**What the task asks:** You are asked to reproduce the listing exactly and to omit its pictures.
══ Entries supplied
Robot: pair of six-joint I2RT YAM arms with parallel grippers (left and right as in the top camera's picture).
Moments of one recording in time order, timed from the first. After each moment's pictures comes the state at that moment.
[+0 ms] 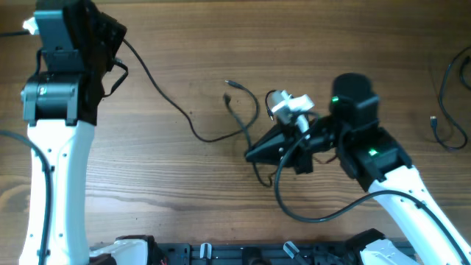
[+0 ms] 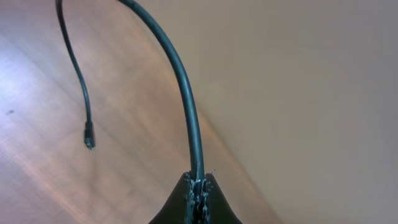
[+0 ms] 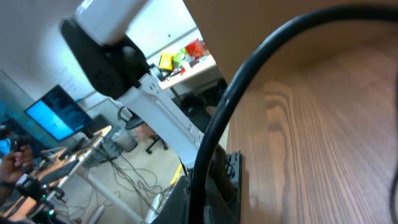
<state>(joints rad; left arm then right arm) -0.01 1.43 1.62 -0.77 -0.13 -0.94 0.40 1.16 0.93 -0.11 -1.43 0.20</state>
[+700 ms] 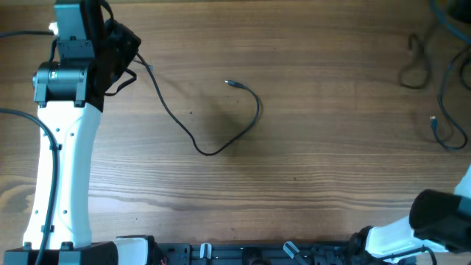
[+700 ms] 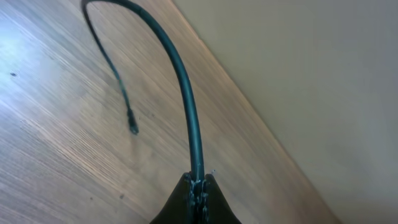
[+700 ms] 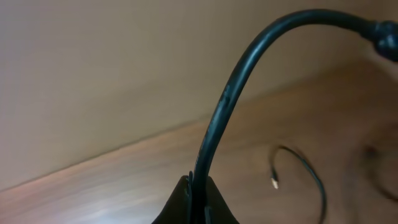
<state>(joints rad) -0.01 1.50 1.62 -0.86 0.01 -0.87 -0.42 1.73 1.99 -0.84 -0.28 0.16</state>
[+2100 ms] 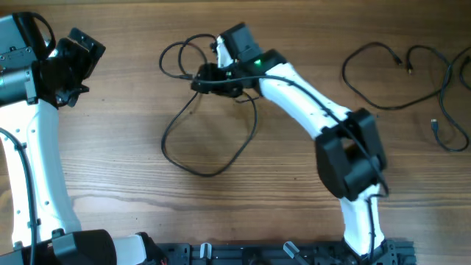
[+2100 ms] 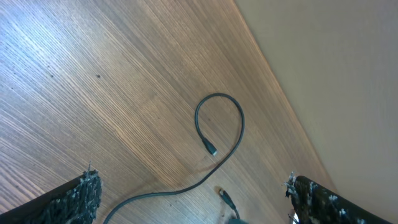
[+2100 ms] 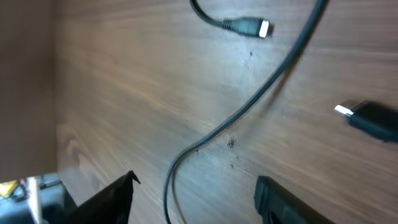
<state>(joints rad) 0.29 1.53 1.62 -1.00 0.19 -0.70 0.59 2.19 1.76 -0.52 -0.51 0.63</state>
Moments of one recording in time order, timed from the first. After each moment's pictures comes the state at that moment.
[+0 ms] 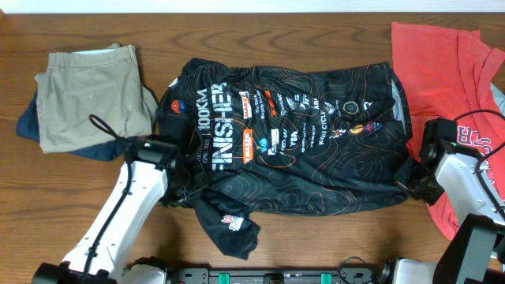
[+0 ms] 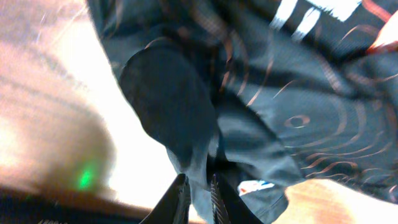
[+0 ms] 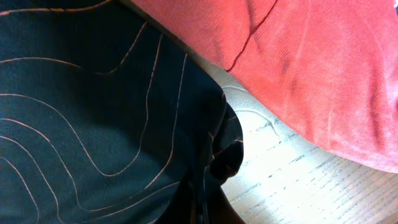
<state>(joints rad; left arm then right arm) -0.24 1.35 0.89 -1.09 0.16 -0.66 -0.27 1.50 0.79 -0.83 0.12 0.51</state>
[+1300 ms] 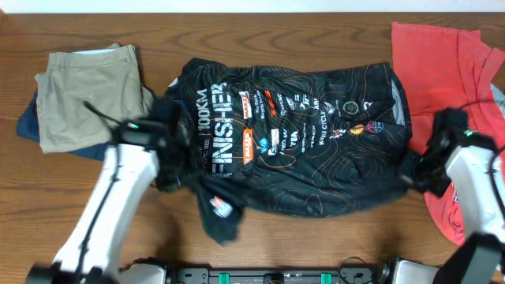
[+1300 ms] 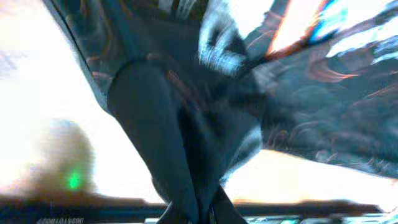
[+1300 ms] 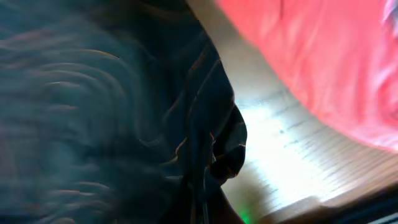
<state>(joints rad) -0.15 1.38 1.14 -1.24 0.29 -0.49 -0.27 1.43 1.00 -1.09 0.00 0.39</state>
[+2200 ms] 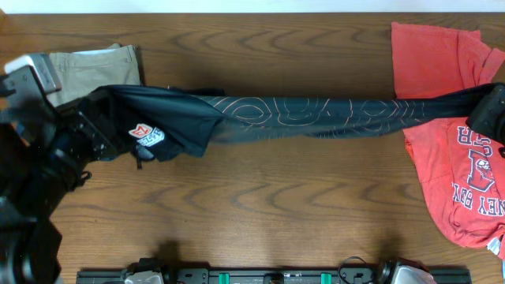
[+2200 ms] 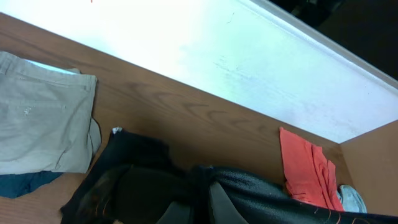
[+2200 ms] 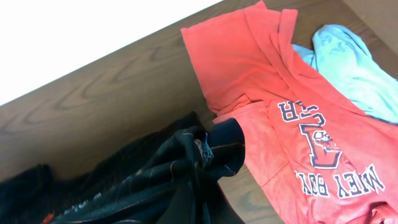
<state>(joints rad) 0.12 1.11 1.88 -1.26 0.30 -0.40 -0.28 1.25 1.85 -1.36 -0.07 0.22</state>
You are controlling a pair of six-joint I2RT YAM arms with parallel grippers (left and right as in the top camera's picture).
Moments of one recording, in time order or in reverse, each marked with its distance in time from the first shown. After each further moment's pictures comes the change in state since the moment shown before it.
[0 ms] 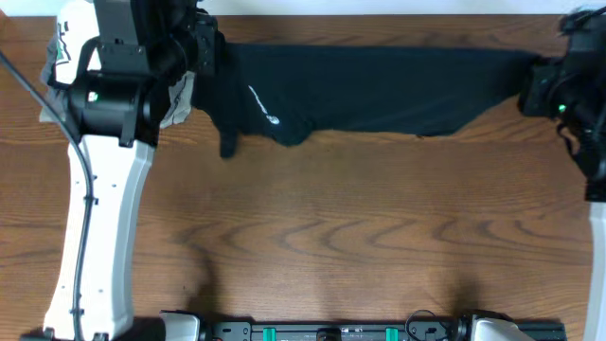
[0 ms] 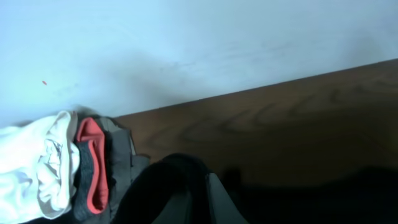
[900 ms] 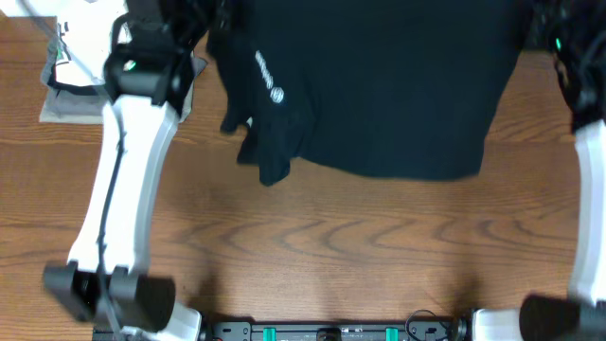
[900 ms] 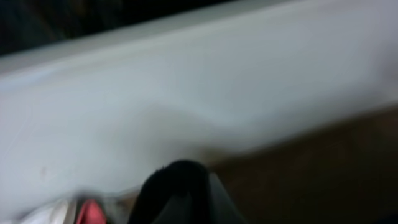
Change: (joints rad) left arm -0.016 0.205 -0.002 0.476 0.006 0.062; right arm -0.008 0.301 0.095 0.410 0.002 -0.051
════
**Output of the task:**
Robot: pair of six-joint I2RT YAM arms with parallel grippers (left and right as in the top camera's picture).
Moments of one recording in time order, timed from the first. After each moment's pictures comes the state at that moment.
[+0 ms] 
[+0 ms] 
[+0 ms] 
<state>(joints rad; left arm then right arm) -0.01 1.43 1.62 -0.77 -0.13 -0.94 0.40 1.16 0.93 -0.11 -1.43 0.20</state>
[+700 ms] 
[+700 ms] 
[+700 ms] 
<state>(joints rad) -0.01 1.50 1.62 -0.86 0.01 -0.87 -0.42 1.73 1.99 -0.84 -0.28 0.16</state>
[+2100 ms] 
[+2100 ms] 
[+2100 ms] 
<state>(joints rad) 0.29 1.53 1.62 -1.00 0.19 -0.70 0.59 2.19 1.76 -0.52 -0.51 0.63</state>
Moments of one recording in time order, timed from the first. After each moment's pictures comes the state at that moment.
[+0 ms] 
[+0 ms] 
[+0 ms] 
<state>(joints rad; left arm then right arm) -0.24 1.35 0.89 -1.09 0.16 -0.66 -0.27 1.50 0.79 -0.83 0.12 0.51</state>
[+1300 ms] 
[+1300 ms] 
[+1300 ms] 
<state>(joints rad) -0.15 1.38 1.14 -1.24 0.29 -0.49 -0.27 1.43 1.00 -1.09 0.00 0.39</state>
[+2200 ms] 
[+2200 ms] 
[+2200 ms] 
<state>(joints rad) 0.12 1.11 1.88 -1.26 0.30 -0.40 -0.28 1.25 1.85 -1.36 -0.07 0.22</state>
You are controlling a pair of six-joint I2RT YAM arms with parallel grippers (left and right as in the top camera's picture).
Moments of one recording, in time order or in reverse, each marked with its distance in time from the first shown. After each further moment's pictures comes the change in state since the moment shown before it.
[0 ms] 
[0 ms] 
[900 ms] 
[900 ms] 
Change: (joints rad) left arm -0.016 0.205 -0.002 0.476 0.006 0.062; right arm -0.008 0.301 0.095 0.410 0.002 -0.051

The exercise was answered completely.